Where to Invest in Emerging Science. The CAR-T market is hot, with strong M&A activity, as companies look to gain a first-mover advantage with this pivotal therapy. However, it’s unlikely that any single approach to CAR-T will become the gold standard. The technology is fast-moving—and a winning strategy in one indication may not apply to others. If you’re looking to put a stake in the ground, focus on partnership models that allow you to pursue multiple technologies in parallel.

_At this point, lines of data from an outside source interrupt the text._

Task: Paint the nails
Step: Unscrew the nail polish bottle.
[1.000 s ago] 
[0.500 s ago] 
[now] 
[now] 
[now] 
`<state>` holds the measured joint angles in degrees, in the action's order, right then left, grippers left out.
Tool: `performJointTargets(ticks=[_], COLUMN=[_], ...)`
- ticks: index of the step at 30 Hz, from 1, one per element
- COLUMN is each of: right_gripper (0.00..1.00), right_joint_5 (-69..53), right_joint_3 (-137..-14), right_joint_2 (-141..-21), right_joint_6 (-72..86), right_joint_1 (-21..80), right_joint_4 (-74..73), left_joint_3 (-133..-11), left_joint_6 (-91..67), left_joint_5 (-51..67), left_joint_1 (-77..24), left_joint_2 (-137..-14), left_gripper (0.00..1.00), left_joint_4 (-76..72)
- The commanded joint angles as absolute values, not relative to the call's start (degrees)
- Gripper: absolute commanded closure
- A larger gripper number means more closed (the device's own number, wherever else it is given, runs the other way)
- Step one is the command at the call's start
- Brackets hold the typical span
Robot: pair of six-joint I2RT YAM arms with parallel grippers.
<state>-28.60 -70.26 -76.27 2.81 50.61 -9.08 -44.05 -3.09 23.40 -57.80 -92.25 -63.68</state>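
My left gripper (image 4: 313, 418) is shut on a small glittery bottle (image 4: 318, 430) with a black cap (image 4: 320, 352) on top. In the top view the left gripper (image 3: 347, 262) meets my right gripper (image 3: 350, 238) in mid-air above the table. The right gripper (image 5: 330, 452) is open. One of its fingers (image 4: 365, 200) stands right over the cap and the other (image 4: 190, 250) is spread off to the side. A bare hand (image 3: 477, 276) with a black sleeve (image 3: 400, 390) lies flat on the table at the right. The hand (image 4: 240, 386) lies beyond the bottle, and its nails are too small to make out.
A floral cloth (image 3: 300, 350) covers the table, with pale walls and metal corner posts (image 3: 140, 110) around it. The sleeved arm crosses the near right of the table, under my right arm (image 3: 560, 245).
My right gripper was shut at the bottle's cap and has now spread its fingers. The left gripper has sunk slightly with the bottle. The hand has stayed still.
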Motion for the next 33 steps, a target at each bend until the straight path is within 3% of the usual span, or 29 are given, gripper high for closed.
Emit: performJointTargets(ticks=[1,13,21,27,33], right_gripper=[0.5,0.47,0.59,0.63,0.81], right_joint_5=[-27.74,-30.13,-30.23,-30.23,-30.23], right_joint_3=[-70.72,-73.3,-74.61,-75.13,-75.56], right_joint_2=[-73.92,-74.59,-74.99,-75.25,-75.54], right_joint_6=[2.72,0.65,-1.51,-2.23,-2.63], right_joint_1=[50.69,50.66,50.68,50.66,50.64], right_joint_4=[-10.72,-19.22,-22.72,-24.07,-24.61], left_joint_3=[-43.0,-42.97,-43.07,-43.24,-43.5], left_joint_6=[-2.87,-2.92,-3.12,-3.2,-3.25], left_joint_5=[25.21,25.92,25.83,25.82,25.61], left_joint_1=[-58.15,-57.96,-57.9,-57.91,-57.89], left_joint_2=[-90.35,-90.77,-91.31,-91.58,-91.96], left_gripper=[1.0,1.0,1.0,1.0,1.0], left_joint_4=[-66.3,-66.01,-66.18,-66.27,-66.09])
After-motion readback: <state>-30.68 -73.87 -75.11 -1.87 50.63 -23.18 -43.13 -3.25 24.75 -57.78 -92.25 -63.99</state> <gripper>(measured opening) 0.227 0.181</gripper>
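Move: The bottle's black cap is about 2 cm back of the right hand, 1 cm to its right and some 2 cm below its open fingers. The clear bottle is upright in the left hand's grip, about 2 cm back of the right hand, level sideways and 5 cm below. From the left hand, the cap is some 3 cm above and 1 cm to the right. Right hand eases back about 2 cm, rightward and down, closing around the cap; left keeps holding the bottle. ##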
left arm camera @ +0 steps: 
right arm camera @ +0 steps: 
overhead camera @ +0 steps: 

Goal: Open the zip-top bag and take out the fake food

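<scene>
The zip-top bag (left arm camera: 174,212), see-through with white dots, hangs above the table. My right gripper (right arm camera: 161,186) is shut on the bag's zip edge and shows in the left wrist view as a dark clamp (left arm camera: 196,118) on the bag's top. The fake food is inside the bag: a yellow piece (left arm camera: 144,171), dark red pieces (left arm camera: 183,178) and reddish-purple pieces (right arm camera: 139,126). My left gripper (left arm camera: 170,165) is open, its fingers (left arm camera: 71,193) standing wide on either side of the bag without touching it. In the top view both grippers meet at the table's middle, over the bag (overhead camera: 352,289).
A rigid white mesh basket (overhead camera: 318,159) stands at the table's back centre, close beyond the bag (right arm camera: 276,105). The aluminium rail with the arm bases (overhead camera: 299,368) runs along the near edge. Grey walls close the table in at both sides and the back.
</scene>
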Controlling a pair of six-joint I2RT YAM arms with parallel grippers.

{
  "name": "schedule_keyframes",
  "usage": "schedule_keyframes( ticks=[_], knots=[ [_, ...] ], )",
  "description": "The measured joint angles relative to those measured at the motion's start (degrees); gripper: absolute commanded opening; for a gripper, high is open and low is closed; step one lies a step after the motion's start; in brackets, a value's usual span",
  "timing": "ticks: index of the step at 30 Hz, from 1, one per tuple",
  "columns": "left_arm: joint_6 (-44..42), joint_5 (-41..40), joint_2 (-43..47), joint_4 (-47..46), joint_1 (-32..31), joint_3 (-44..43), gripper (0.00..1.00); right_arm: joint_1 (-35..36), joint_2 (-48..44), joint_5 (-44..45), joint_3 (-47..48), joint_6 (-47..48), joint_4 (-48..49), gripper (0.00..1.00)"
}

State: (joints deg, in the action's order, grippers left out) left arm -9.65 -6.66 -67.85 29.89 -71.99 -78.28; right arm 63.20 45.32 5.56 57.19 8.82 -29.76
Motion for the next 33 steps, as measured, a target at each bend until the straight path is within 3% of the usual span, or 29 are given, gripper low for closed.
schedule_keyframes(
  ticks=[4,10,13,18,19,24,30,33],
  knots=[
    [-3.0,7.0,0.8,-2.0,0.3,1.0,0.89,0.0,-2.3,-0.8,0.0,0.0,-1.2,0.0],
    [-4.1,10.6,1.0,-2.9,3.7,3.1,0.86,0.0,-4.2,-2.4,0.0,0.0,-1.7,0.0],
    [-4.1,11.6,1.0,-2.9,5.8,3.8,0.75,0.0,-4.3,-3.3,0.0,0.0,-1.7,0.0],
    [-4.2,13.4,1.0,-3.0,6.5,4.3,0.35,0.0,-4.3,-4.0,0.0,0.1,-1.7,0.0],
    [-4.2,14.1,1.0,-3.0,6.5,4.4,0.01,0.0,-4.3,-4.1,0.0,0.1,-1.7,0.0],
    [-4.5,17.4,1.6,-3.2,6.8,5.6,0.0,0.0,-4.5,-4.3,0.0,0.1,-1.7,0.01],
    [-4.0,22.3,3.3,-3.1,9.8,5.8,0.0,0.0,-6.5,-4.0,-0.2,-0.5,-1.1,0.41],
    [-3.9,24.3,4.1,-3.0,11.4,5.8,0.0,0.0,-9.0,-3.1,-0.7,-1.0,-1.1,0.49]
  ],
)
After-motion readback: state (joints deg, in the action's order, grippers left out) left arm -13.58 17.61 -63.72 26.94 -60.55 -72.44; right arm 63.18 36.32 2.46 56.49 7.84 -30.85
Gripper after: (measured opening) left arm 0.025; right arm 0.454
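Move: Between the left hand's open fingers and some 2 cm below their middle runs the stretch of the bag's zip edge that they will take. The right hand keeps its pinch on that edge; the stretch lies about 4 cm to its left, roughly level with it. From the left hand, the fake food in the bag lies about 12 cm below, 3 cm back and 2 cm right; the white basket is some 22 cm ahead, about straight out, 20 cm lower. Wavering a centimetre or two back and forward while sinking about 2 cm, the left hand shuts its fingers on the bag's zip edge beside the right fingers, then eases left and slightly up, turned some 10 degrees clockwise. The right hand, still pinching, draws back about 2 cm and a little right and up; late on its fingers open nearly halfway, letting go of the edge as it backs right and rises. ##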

For example, you can develop a core set of in-house platforms, such as cell lines or receptors, and forge external partnerships to access complementary best-in-class technologies that enable these platforms, such as access to antigens or mechanisms to alter the tumor microenvironment. Alternatively, you can seek specific cell therapy assets, partnering with academics to commercialize prospective technologies. Finally, companies should ensure that they build or partner to access core methodologies likely to unlock substantial opportunities across cell therapy design and production, such as process technologies leveraging CRISPR-Cas9.
Where to Invest in Manufacturing. CAR-T therapy is still new and doesn’t yet scale well, so there’s a shortage of manufacturing facilities. In the near term, plan to build your own. Unlike biologics, which require huge facilities stocked with large, customized equipment (such as bioreactors), autologous cell therapy manufacturing requires fairly straightforward lab instruments and a flexible GMP space. Installation is relatively easy, and CAR-T facilities can be easily repurposed if needs change. It’s important to note that Kymriah and Yescarta gained approval without Phase III trials. With products getting to market quickly, it will be important to have facilities ready for production, since there may not be time to work with a CMO on technology transfer.
Over the long term, it makes sense to contract with CMOs or other partners to access CAR-T facilities. As the number of CAR-T therapies in clinical trials has increased, CMOs have ramped up their manufacturing capacity, which suggests that cell therapy manufacturing may mature quickly. By partnering with a CMO, biopharma companies can launch products without committing to centralized manufacturing.
Supply chain issues are still relatively complex when it comes to manufacturing CAR-T therapies. Gaining a competitive advantage will call for innovative approaches, such as building software infrastructure that integrates all aspects of the supply chain to meet patients’ needs quickly and reliably. With CAR-T therapies, superior service can become a matter of life and death. There will be a clear advantage for companies that can provide rapid turnaround and seamless vein-to-vein services.
How to Access Patient Populations. Biopharma companies will need comprehensive networks and infrastructure to identify, engage with, and deliver products to eligible patients. Think about which institutions best serve your patient populations and figure out how to build manufacturing capacity that will support those locations. Proximity may be important, but sound logistics and supply chain management will be critical.
CAR-T represents the new frontier in the war on cancer. With high prices and narrow labels, these therapies have so far been limited in application. But advances in science and manufacturing are coming fast and furious—and CAR-T is poised to be highly disruptive. The time to act is now.